■ **EXERCISE DETAILS**: Are you able to retype all the records below exactly?
☆ ☆ ☆ ☆
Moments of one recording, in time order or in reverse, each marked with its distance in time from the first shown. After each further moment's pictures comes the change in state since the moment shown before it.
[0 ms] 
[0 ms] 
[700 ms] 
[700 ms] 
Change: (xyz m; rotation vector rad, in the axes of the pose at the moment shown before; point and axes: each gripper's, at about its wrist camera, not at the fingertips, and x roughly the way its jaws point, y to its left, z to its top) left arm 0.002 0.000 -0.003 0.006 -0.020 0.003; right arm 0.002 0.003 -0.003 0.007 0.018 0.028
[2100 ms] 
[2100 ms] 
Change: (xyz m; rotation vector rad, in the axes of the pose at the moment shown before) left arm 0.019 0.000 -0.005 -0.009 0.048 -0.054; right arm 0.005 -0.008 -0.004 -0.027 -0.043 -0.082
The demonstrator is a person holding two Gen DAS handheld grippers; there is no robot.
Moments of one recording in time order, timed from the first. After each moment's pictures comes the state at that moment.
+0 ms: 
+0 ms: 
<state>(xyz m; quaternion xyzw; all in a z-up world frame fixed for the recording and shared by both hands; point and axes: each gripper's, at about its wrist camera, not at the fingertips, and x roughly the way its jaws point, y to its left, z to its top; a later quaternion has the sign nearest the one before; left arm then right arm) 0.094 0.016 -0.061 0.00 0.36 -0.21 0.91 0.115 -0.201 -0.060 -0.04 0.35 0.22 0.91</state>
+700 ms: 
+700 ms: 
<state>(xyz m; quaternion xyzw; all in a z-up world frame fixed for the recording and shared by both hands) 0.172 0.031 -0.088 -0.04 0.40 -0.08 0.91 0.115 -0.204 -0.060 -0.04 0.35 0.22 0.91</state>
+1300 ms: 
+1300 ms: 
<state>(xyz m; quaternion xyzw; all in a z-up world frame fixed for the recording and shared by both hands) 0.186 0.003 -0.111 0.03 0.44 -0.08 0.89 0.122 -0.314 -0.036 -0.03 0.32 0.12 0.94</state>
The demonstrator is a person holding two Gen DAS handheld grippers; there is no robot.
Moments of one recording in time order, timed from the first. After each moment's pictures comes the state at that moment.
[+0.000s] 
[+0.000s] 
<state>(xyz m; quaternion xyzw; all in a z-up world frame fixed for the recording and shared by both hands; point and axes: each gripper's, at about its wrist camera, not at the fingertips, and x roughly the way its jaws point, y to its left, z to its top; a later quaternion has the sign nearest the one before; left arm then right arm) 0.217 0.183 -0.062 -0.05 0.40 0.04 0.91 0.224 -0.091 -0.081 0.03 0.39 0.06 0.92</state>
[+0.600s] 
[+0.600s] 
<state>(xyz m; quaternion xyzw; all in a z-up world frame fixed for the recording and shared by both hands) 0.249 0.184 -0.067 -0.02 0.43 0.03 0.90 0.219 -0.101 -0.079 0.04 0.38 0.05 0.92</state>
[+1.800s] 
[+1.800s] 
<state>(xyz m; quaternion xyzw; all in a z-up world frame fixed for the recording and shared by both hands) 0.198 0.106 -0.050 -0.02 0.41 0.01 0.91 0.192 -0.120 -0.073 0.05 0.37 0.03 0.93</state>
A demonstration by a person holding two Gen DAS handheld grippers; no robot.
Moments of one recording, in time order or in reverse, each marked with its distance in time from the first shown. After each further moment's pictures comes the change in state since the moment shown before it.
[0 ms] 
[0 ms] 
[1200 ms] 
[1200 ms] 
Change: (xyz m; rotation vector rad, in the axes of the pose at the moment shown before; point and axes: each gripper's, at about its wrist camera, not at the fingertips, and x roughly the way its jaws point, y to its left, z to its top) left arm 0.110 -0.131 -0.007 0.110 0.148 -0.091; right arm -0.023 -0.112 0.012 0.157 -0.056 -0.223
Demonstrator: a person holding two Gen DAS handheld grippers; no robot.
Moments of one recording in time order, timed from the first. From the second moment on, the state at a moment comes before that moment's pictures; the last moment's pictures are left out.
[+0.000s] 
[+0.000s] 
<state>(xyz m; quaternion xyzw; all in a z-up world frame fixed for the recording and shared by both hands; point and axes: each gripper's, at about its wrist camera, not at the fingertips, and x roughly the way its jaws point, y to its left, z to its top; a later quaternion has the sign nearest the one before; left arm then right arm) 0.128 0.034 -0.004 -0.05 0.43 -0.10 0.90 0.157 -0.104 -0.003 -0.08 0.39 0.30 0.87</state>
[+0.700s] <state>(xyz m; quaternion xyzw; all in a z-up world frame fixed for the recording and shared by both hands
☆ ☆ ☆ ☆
■ **RESULT**:
Moments of one recording, in time order or in reverse, each marked with its distance in time from the first shown. After each further moment's pictures comes the change in state since the moment shown before it.
[0 ms] 
[0 ms] 
[700 ms] 
[700 ms] 
Change: (xyz m; rotation vector rad, in the axes of the pose at the moment shown before; point and axes: each gripper's, at about its wrist camera, not at the fingertips, and x roughly the way its jaws point, y to its left, z to its top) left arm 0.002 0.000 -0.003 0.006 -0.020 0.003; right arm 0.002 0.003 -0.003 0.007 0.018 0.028
[2100 ms] 
[2100 ms] 
Change: (xyz m; rotation vector rad, in the axes of the pose at the moment shown before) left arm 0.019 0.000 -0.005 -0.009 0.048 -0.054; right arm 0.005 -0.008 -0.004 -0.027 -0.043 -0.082
The demonstrator is a person holding two Gen DAS handheld grippers; there is no robot.
Moments of one recording in time order, timed from the first. After each moment's pictures comes the state at that moment.
+0 ms: 
+0 ms: 
<state>(xyz m; quaternion xyzw; all in a z-up world frame fixed for the recording and shared by both hands; point and axes: each gripper's, at about its wrist camera, not at the fingertips, and x roughly the way its jaws point, y to its left, z to its top; a later quaternion has the sign nearest the one before; left arm then right arm) 0.094 0.016 -0.061 0.00 0.36 -0.21 0.91 0.115 -0.201 -0.060 -0.04 0.35 0.22 0.91</state>
+700 ms: 
+700 ms: 
<state>(xyz m; quaternion xyzw; all in a z-up world frame fixed for the recording and shared by both hands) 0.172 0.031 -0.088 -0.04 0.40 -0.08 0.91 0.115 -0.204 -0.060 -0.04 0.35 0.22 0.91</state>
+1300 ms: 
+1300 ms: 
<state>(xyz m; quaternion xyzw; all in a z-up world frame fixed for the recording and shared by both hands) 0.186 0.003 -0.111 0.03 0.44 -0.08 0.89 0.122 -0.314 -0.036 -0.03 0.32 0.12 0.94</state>
The demonstrator is a person holding two Gen DAS handheld grippers; there is no robot.
Moments of one recording in time order, timed from the first. After each moment's pictures comes the state at that moment.
[+0.000s] 
[+0.000s] 
<state>(xyz m; quaternion xyzw; all in a z-up world frame fixed for the recording and shared by both hands; point and axes: each gripper's, at about its wrist camera, not at the fingertips, and x roughly the way its jaws point, y to its left, z to its top; a later quaternion has the sign nearest the one before; left arm then right arm) 0.217 0.183 -0.062 -0.05 0.40 0.04 0.91 0.224 -0.091 -0.081 0.03 0.39 0.06 0.92</state>
[+0.600s] 
[+0.600s] 
<state>(xyz m; quaternion xyzw; all in a z-up world frame fixed for the recording and shared by both hands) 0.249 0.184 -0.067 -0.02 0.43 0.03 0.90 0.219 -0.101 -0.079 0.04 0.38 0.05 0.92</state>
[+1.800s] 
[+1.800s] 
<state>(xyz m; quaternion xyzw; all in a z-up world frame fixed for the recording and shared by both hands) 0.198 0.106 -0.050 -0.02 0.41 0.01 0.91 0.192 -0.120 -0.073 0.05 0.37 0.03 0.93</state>
A demonstration by a person holding two Gen DAS handheld grippers; no robot.
Moments of one recording, in time order or in reverse, each marked with its distance in time from the first shown. After each further moment's pictures comes the change in state since the moment shown before it.
[0 ms] 
[0 ms] 
[1200 ms] 
[1200 ms] 
Change: (xyz m; rotation vector rad, in the axes of the pose at the moment shown before; point and axes: each gripper's, at about its wrist camera, not at the fingertips, and x roughly the way its jaws point, y to its left, z to its top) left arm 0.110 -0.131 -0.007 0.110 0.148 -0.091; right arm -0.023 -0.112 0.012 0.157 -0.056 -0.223
Demonstrator: a person holding two Gen DAS handheld grippers; no robot.
Moments of one recording in time order, timed from the first. From the second moment on, the state at a moment comes before that moment's pictures; the last moment's pictures are left out.
[+0.000s] 
[+0.000s] 
<state>(xyz m; quaternion xyzw; all in a z-up world frame fixed for the recording and shared by both hands; point and axes: each gripper's, at about its wrist camera, not at the fingertips, and x roughly the way its jaws point, y to its left, z to its top; a later quaternion has the sign nearest the one before; left arm then right arm) 0.128 0.034 -0.004 -0.05 0.43 -0.10 0.90 0.157 -0.104 -0.003 -0.08 0.39 0.30 0.87</state>
[+0.700s] <state>(xyz m; quaternion xyzw; all in a z-up world frame fixed for the recording and shared by both hands

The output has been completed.